SatFusion：一个通过多帧与多源图像融合增强遥感图像的统一框架 (SatFusion: A Unified Framework for Enhancing Remote Sensing Image via Multi-Frame and Multi-Source Image Fusion)

Remote sensing (RS) imaging is constrained by hardware cost and physical limitations, making high-quality image acquisition challenging and motivating image fusion for quality enhancement. Multi-frame super-resolution (MFSR) and Pansharpening exploit complementary information from multiple frames and multiple sources, respectively, but are usually studied in isolation: MFSR lacks high-resolution structural priors for fine-grained texture recovery, while Pansharpening depends on upsampled multispectral images and is sensitive to noise and misalignment. With the rapid development of the Satellite Internet of Things (Sat-IoT), effectively leveraging large numbers of low-quality yet information-complementary images has become increasingly important. To this end, we propose SatFusion, a unified framework for enhancing RS images via joint multi-frame and multi-source fusion. SatFusion employs a Multi-Frame Image Fusion (MFIF) module to extract high-resolution semantic features from multiple low-resolution multispectral frames, and integrates fine-grained structural information from a high-resolution panchromatic image through a Multi-Source Image Fusion (MSIF) module, enabling robust feature integration with implicit pixel-level alignment. To further mitigate the lack of structural priors in multi-frame fusion, we introduce SatFusion*, which incorporates a panchromatic-guided mechanism into the multi-frame fusion stage. By combining structure-aware feature embedding with transformer-based adaptive aggregation, SatFusion* enables spatially adaptive selection of multi-frame features and strengthens the coupling between multi-frame and multi-source representations. Extensive experiments on the WorldStrat, WV3, QB, and GF2 datasets demonstrate that our methods consistently outperform existing approaches in terms of reconstruction quality, robustness, and generalizability.

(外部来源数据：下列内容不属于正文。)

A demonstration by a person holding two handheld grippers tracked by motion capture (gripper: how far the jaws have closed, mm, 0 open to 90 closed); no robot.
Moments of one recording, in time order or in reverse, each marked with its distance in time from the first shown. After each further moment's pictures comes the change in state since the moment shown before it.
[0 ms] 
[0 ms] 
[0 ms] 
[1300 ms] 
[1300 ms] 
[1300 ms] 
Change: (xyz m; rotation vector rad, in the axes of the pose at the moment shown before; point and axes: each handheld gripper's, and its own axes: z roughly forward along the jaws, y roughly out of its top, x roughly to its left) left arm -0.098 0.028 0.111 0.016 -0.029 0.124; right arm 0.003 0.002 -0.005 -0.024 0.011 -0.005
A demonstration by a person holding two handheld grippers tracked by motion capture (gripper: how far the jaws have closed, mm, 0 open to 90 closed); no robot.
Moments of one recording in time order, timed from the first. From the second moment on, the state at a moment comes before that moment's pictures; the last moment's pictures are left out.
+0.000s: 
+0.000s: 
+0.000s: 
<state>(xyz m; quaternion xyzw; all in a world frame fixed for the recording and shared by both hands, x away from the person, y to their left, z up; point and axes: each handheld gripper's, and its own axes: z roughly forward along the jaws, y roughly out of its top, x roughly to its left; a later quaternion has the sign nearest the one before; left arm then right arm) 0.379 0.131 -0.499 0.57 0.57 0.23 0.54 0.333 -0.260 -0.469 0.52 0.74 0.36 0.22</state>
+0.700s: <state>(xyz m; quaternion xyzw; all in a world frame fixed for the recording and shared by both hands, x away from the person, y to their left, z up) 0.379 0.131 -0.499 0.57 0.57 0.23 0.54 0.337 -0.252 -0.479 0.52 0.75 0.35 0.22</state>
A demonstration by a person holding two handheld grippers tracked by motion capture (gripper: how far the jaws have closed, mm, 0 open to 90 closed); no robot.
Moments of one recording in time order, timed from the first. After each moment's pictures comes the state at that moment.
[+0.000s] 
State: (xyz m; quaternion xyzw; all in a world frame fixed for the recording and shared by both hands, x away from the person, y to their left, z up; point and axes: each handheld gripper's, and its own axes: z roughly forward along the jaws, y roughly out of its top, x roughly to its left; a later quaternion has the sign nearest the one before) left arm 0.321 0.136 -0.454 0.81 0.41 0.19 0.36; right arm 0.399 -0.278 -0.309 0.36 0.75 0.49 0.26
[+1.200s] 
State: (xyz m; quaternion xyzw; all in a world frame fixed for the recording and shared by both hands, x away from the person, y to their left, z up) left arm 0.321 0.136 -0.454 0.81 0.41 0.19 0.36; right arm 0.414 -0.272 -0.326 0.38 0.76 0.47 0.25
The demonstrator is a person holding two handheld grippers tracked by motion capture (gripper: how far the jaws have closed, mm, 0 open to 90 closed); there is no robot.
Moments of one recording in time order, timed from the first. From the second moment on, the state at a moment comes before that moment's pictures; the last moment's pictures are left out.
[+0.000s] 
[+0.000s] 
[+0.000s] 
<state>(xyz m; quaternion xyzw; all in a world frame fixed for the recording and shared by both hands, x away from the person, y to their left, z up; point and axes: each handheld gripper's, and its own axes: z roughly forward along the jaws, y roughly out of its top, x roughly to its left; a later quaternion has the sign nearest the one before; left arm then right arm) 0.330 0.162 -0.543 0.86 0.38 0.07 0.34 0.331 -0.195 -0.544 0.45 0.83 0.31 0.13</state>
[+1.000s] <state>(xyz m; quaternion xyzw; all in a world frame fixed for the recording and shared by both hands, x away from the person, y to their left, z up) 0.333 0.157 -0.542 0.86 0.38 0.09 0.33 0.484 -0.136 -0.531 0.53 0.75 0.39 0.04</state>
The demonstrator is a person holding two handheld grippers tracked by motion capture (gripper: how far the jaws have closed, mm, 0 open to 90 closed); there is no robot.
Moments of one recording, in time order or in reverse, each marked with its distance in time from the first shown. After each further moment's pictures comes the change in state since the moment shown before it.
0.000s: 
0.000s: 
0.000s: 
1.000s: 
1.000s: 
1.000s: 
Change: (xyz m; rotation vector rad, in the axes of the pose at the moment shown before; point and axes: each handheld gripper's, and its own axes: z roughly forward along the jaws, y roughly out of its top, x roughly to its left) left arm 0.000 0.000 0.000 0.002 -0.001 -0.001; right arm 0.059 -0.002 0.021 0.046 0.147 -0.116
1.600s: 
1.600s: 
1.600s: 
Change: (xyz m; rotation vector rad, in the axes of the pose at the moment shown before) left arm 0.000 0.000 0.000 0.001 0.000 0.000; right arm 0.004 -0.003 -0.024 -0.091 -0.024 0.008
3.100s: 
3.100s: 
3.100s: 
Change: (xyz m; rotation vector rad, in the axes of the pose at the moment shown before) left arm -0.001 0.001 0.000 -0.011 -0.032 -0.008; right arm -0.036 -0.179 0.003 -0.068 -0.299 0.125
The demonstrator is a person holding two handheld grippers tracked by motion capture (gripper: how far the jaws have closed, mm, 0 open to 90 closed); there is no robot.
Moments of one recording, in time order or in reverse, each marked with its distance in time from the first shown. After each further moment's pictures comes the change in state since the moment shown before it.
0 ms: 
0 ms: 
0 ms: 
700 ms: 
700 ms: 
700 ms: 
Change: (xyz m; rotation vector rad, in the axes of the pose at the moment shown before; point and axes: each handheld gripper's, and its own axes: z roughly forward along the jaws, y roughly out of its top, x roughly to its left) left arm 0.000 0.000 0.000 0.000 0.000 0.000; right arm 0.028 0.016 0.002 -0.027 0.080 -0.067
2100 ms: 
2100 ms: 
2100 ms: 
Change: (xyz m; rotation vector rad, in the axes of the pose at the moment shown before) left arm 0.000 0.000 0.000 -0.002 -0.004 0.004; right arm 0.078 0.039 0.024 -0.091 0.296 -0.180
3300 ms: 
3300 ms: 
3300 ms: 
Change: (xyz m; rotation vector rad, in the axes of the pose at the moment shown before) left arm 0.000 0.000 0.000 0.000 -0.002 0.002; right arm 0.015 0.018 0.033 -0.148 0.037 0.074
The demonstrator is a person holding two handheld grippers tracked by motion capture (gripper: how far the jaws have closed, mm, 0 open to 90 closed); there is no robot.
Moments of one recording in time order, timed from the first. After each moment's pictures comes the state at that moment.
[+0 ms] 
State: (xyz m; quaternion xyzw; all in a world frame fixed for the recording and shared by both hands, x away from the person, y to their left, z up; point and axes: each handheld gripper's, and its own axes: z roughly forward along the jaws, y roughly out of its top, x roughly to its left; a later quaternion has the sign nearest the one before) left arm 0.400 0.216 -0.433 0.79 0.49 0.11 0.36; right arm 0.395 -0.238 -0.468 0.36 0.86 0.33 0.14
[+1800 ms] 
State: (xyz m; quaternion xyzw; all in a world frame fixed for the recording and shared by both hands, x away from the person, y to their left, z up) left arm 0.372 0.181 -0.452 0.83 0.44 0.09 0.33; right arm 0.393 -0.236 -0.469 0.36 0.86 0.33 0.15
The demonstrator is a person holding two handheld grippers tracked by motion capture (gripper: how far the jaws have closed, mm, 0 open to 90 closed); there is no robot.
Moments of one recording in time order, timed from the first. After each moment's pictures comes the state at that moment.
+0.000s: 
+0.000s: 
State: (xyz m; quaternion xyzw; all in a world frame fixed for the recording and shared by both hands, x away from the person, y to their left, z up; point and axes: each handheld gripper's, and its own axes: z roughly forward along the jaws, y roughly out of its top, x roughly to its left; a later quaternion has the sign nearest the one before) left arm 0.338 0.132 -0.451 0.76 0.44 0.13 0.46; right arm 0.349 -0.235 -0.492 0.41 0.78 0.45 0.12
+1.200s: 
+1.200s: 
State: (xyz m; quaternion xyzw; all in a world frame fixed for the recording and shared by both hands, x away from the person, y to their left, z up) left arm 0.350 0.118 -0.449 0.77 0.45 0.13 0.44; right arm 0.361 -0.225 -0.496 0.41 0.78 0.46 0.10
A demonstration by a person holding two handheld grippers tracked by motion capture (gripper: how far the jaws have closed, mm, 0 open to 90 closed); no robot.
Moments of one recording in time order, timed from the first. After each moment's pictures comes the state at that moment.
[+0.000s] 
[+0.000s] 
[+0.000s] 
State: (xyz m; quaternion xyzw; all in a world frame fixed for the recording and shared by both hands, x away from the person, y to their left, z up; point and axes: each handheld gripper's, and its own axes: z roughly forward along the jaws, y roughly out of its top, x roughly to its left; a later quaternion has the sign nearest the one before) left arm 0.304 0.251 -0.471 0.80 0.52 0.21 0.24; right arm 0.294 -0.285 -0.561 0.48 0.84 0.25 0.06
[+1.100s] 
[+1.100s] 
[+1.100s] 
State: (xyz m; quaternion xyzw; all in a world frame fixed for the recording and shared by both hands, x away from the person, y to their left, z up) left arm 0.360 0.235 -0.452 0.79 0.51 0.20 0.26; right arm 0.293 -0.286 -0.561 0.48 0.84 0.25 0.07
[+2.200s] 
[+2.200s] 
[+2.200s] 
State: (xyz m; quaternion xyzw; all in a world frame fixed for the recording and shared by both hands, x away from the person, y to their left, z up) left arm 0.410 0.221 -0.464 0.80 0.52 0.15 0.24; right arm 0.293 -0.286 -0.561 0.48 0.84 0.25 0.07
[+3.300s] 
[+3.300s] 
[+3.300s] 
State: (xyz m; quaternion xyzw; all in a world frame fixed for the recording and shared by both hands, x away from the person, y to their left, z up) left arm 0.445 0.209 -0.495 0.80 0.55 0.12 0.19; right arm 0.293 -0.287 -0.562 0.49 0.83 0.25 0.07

翻译：遥感成像受硬件成本和物理限制的约束，使得高质量图像获取具有挑战性，从而推动了旨在提升质量的图像融合技术。多帧超分辨率与全色锐化分别利用了来自多帧图像和多源图像的互补信息，但通常被孤立研究：多帧超分辨率缺乏用于细粒度纹理恢复的高分辨率结构先验，而全色锐化依赖于上采样的多光谱图像，并对噪声和配准误差敏感。随着卫星物联网的快速发展，有效利用大量质量较低但信息互补的图像变得日益重要。为此，我们提出了SatFusion，一个通过联合多帧与多源融合来增强遥感图像的统一框架。SatFusion采用一个多帧图像融合模块从多个低分辨率多光谱帧中提取高分辨率语义特征，并通过一个多源图像融合模块整合来自高分辨率全色图像的细粒度结构信息，实现了具有隐式像素级对齐的鲁棒特征融合。为了进一步缓解多帧融合中结构先验的缺乏，我们引入了SatFusion*，它将一个全色图像引导的机制融入到多帧融合阶段。通过将结构感知的特征嵌入与基于Transformer的自适应聚合相结合，SatFusion*实现了对多帧特征的空间自适应选择，并加强了多帧与多源表示之间的耦合。在WorldStrat、WV3、QB和GF2数据集上进行的大量实验表明，我们的方法在重建质量、鲁棒性和泛化能力方面始终优于现有方法。